Problem 1
Base case: A triangle. Trivial.
Induction: Let P (drawn in black) be any non-parallelogram polygon of n > 3 vertices, and assume the conjecture is true
for all m < n. Because P is not a parallelogram, we can select two non-adjacent, non-parallel sides of P. Draw
extensions of these two edges so that the extensions intersect at their endpoints. (Drawn in green.)
Now we delete the edges between (i.e., enclosed by) the two green edges. Let's call this the green polygon.
The green polygon has fewer than n edges, so it can be enclosed in a triangle colinear with three of its sides. Since every edge of the green polygon is colinear with an edge of P, and the green polygon encloses P. Therefore any triangle which
encloses the green polygon also encloses P.
QED
Comments
You can't just use a convex polygon which you draw, and then "add a point." This is not proving the conjecture; it only proves it for the polygon to which you added a point. Besides this, how do you "add a point"? If you want to show this for all convex polygons, you need to prove that all convex polygons are constructible from your method of adding points to polygons which were create by adding points to polygons . . . etc.
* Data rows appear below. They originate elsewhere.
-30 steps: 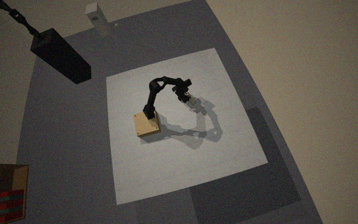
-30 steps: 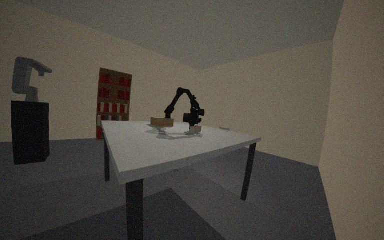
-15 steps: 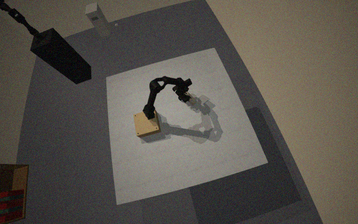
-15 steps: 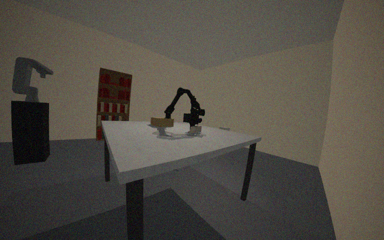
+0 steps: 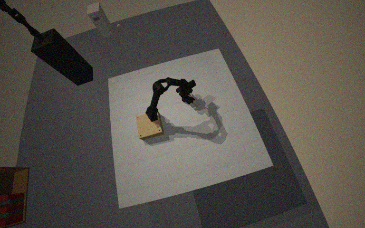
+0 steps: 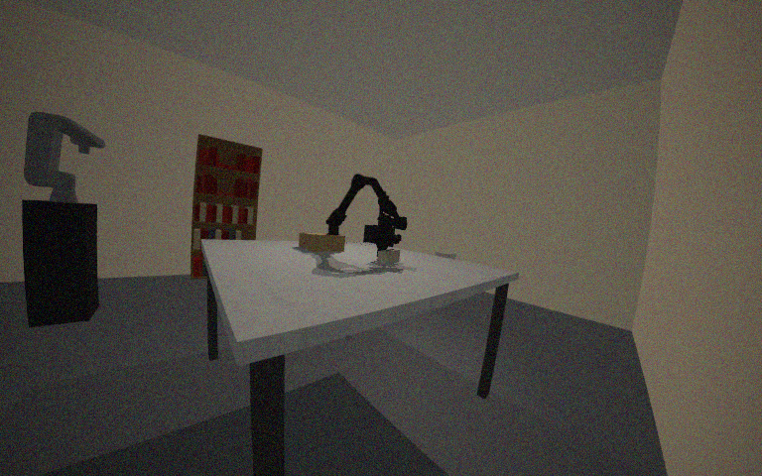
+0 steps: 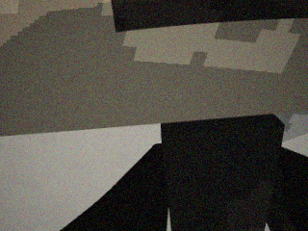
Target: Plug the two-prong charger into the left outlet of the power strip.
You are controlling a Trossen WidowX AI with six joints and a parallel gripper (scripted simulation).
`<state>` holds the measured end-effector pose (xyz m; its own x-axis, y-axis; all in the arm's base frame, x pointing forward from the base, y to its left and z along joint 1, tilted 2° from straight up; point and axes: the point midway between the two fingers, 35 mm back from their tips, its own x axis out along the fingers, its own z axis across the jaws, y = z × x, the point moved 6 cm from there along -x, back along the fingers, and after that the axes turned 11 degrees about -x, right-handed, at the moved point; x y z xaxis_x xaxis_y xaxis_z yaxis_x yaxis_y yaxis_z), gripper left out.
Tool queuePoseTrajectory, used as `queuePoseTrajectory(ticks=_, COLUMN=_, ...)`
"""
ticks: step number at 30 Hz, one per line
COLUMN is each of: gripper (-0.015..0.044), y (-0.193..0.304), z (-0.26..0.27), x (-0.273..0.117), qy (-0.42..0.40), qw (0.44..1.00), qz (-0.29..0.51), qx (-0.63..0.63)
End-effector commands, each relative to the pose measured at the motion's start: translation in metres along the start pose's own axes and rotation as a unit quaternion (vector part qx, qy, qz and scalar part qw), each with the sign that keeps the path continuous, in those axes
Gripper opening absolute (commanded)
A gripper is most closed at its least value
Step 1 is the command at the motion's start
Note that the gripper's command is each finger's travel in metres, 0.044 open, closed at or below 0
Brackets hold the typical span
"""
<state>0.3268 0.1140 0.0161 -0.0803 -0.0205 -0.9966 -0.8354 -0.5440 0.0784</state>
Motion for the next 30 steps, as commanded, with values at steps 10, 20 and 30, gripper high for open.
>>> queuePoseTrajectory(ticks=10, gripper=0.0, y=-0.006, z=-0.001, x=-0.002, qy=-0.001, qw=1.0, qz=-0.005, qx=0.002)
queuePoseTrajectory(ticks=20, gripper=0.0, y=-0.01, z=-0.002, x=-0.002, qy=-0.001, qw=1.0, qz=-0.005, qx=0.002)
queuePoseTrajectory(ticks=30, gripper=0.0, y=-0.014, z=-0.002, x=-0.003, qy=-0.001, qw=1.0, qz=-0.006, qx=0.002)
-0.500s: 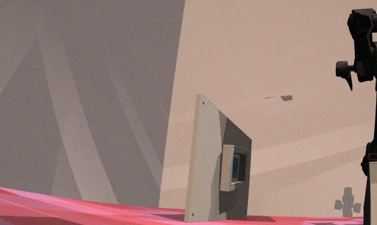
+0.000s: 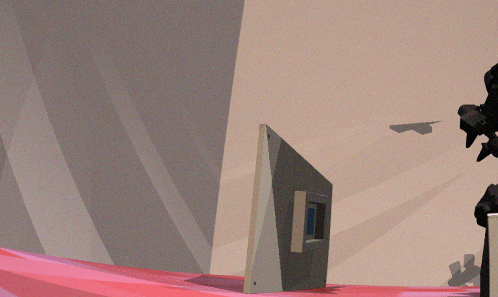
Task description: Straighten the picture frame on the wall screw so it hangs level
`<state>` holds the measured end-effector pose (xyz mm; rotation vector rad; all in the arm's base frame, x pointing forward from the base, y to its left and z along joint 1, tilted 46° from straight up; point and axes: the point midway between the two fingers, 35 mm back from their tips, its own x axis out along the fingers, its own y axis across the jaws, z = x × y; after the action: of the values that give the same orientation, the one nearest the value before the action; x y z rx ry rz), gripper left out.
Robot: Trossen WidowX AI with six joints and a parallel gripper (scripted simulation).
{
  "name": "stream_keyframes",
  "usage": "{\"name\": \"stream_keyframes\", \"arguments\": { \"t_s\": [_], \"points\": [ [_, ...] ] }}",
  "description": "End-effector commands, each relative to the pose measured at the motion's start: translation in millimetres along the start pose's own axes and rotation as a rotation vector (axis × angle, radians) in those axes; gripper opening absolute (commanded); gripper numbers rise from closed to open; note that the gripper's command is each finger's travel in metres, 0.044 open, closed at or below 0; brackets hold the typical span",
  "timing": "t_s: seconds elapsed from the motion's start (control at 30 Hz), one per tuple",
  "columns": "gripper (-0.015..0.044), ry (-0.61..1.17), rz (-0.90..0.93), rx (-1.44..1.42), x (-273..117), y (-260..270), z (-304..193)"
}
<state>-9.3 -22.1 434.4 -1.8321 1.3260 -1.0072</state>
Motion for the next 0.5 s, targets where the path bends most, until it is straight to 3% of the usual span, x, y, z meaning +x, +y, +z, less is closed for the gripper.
{"name": "stream_keyframes", "arguments": {
  "t_s": [0.0,0.23,0.47],
  "points": [
    [0.026,-0.224,-0.006,0.555,61.9,12.8,34.3],
    [0.026,-0.438,0.071,1.033,94.8,17.8,87.5],
    [0.026,-0.641,0.25,1.48,103.9,21.0,152.9]
  ]
}}
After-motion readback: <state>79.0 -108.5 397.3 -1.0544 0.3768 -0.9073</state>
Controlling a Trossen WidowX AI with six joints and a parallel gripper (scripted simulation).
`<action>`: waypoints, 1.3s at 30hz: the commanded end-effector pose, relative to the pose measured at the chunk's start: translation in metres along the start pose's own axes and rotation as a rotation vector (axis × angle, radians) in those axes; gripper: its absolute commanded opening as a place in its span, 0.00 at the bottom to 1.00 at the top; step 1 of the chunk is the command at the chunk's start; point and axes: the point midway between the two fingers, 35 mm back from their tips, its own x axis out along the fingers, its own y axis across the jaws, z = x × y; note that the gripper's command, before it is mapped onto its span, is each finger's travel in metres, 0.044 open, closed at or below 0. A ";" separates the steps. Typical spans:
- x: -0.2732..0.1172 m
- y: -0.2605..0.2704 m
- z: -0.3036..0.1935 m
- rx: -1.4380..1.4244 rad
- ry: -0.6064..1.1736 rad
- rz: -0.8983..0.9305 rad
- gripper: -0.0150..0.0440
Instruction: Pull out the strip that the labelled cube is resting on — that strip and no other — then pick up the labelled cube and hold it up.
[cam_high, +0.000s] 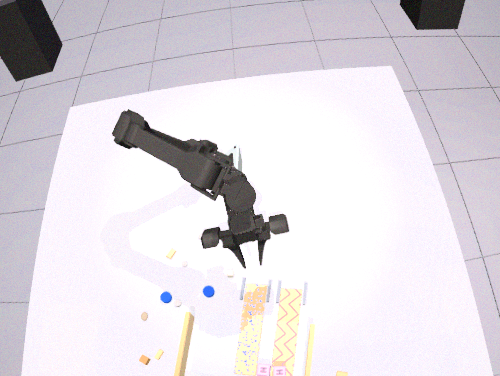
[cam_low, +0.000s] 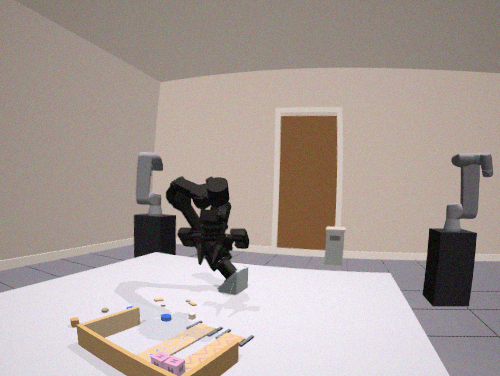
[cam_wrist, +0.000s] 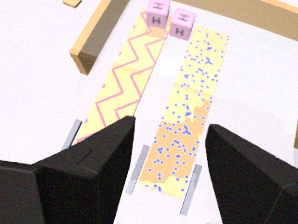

You'll get an infinite recursion, and you'll need an induction inside your induction. It's not a good way to prove things.
The proper method of proof is: Suppose I have a convex polygon. Then I remove an edge, perhaps by ear-cutting. Then I do whatever I need to do with the smaller polygon (for which the conjecture holds), and then I put the edge back in!
It's subtle, but crucial. A lot of induction proofs are ruined this way, and it is possible to prove incorrect results if the logic of "adding a point" is used.
Problem 2
Another solution for this problem:
Problem 3
The conjecture is false.
No matter where s and t are, if the guards start in one of the four leaves, neither one can get out, since each leaf is only visible to the one across from it. It is a street, since you can partition it with s and t in opposite leaves, making the two chains mutually weakly visible.
Note that even if the guards start at one of the four center vertices, they still can't get out of a single leaf -- although they do have the ability to choose in which leaf they become stuck, depending on whether the right guard or the left guard moves first.
Comments
Note that you can't just pick s and t and tell me that it's not a walkable polygon. The polygon is walkable if it CAN be partitioned into two chains -- that is, if THERE EXIST s and t such that two guards can walk the polygon.
Don't confuse THERE EXISTS and FOR ALL.